The Govenment moved yesterday to head off a backbench rebellion over its planned reform of benefits for the long-term sick and disabled in an attempt to reduce the £6.7bn a year cost of the programme.

Alan Johnson, the Secretary of State for Work and Pensions, insisted that the reforms, to be announced this week, would not be about cutting benefit rates.

But the design of the benefits would have to change, he said. "It sends out a strong signal that those receiving it are incapable of working. This must be wrong, when nine out of 10 people coming on to the benefit say they expect to work again.

"The trouble is that the longer people stay off work the less likely they are to work again.

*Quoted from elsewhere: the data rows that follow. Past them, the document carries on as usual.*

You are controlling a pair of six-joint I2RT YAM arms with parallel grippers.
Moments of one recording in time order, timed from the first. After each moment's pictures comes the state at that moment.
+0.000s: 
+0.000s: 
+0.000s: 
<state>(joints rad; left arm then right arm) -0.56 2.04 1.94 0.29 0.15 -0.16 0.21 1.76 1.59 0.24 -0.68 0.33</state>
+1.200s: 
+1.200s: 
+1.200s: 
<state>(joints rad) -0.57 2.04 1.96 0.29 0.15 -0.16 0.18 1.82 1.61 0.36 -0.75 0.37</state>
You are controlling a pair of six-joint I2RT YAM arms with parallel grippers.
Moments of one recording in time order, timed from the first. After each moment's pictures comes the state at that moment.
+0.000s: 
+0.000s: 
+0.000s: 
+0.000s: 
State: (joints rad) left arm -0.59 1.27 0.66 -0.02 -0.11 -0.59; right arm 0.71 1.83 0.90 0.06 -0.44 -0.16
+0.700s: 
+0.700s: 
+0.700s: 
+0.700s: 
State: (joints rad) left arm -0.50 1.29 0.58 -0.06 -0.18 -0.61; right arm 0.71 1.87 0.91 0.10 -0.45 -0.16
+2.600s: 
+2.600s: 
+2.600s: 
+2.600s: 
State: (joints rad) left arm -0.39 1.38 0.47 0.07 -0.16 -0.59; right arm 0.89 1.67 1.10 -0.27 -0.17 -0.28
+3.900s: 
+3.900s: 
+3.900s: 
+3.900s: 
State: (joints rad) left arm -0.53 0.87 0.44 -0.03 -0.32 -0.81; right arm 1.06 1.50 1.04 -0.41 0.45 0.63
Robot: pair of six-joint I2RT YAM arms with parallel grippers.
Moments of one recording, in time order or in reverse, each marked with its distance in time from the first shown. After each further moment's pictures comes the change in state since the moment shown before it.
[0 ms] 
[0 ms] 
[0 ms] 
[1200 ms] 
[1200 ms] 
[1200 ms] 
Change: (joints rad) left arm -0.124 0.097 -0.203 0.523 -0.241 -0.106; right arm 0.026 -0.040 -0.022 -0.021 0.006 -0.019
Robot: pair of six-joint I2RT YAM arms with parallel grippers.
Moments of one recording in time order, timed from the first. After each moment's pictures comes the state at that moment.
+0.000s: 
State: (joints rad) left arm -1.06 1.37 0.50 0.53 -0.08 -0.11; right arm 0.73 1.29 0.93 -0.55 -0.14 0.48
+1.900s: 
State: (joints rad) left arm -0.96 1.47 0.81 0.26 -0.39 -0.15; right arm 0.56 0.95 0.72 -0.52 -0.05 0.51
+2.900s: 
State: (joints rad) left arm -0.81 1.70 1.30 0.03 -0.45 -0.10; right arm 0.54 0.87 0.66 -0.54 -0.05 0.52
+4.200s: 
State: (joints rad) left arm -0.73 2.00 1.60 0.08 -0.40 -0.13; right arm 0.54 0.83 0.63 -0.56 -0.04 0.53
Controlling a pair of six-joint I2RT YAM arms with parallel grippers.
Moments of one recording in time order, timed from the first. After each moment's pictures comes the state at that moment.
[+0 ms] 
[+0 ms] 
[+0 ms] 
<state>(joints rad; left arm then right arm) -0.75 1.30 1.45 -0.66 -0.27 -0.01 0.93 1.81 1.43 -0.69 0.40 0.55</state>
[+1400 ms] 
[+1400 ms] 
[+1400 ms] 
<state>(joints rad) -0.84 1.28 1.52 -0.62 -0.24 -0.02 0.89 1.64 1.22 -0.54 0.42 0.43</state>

After two years, people are more likely to leave the benefit by dying or retiring than by moving into work."

The Government wants to change the benefit, which currently increases the longer a person remains on it, into a flat- rate payment to give claimants a stronger incentive to work.

The idea will be included in a five-year plan for the Department of Work and Pensions to be unveiled by Mr Johnson. It will form part of a Welfare Reform Bill to be promised in Labour's election manifesto and introduced shortly after the election as part of a drive to show that the Blair government has not run out of steam.

Mr Blair, who has been accused of not matching his reformist rhetoric with action, is determined to halt the rising bill for incapacity benefit before he leaves Downing Street.

Some 2.7 million people claim the benefit, which is worth £55.90 a week for the first 28 weeks and £66.15 for between 28 and 52 weeks, when it rises to £74.55. Higher payments are made to people of pensionable age who became unfit for work before the age of 35.

One government source said: "The way the benefit is structured is perverse. It gives people an incentive to remain on the scheme rather than get back to work. That has got to change." Mr Johnson has resisted pressure from Downing Street to impose a time limit for remaining on the benefit. Some Blair aides wanted claimants to be moved on to the less generous Jobseeker's Allowance for the unemployed at that stage but the proposal was judged too draconian and arbitrary.

However, many Labour MPs will be uneasy about the proposed cuts. In 1999, 67 Labour MPs voted against amove to means-test incapacity benefit. Mr Blair could struggle to get his new plans through the Commons, especially if his majority is reduced at the next election.

The Government will try to sugar the pill for Labour MPs by presenting its package as "tough and tender". The switch to a flat-rate benefit at the lower end of the current scale is expected to apply to new rather than existing claimants.

Ministers will expand the Pathways to Work scheme, based on contact every month with a personal adviser during the first eight months of the claim, when people can most readily be helped back to work, and a return-to-work credit worth up to £40 a week. The Government, which has promised to extend it from 10 per cent of the country to a third, will signal that it will eventually go nationwide.

According to the DWP, about one million people on incapacity benefit want to work and rehabilitation and physiotherapy services will be expanded to help them do so. GPs will be urged not to "sign off" workers and use the benefit as a form of early retirement.